Time for another pic! Here is the OS2U Kingfisher float plane.
The Kingfisher, in this configuration (there was also a wheeled version) served aboard battleships, cruisers, and a VERY few destroyers* for over-the-horizon scouting, anti-submarine patrol, artillery observation (i,e, spotting the fall of shot and calling in corrections), practice-target tow birds, and, in emergencies, recovery of downed pilots. There is a famous photo of a Kingfisher burdened by its own crew of two and
seven pilots/aircrew hanging on the wings and floats. Of course, it couldn’t take off thus loaded, but it kept them all out out of the water until a submarine rescued the whole group (the plane was, alas! a total loss).
Slow, lightly armed, and lightly built, these unglamorous aircraft contributed to the victory far above their weight class, as it were.
*Soon after Pearl Harbor, the USN was eager to get as many aircraft afloat as possible.

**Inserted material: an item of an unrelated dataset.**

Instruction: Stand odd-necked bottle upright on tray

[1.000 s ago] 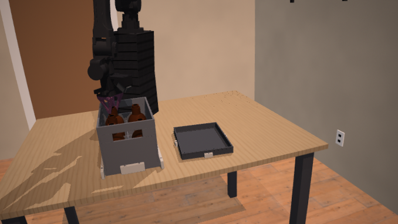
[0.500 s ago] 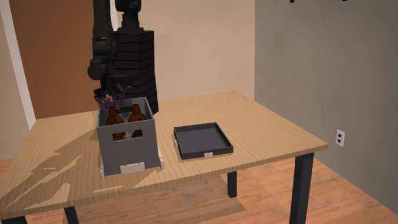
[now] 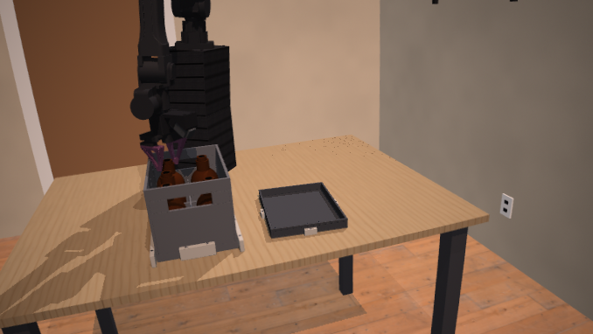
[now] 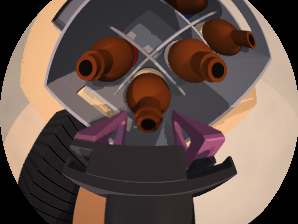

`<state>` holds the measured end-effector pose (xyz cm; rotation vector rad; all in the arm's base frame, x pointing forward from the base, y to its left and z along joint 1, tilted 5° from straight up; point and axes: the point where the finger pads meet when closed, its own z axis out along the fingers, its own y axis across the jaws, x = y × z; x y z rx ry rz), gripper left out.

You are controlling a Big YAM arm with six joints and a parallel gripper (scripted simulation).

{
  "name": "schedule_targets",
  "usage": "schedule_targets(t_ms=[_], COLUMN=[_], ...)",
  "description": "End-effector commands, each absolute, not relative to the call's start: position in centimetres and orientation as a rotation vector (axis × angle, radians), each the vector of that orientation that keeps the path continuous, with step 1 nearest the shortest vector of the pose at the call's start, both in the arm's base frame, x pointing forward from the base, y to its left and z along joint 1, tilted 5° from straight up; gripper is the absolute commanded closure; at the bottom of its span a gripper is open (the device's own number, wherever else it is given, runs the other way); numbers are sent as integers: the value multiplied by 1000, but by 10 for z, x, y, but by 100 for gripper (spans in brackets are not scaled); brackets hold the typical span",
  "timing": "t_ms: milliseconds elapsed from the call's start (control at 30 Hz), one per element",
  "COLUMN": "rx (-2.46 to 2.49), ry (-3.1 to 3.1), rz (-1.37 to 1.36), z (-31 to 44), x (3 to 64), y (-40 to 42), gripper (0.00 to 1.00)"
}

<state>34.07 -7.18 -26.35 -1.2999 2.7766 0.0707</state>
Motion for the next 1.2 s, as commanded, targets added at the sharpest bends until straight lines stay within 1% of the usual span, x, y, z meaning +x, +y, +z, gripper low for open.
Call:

One solution mooted was the modification of some of the new Fletcher-class destroyers by landing Mount 53 (one of the 5" gun houses) and moving Mount 41 (the twin 40mm Bofors) to the fantail, and fitting a cruiser-style catapult to the deckhouse, adding a light crane, and shipping an OS2U. The experiment was not successful, as the plane could only be recovered in very calm seas because of the rollicking nature of a destroyer, and, during, the later years of the war, when many more cruisers and battleships were in service as well as a flood tide of carriers, the catapults were landed, and the guns rearranged and refitted. I don’t have a pic of my own to post, but you can search for pics of the USS Halford at navsource.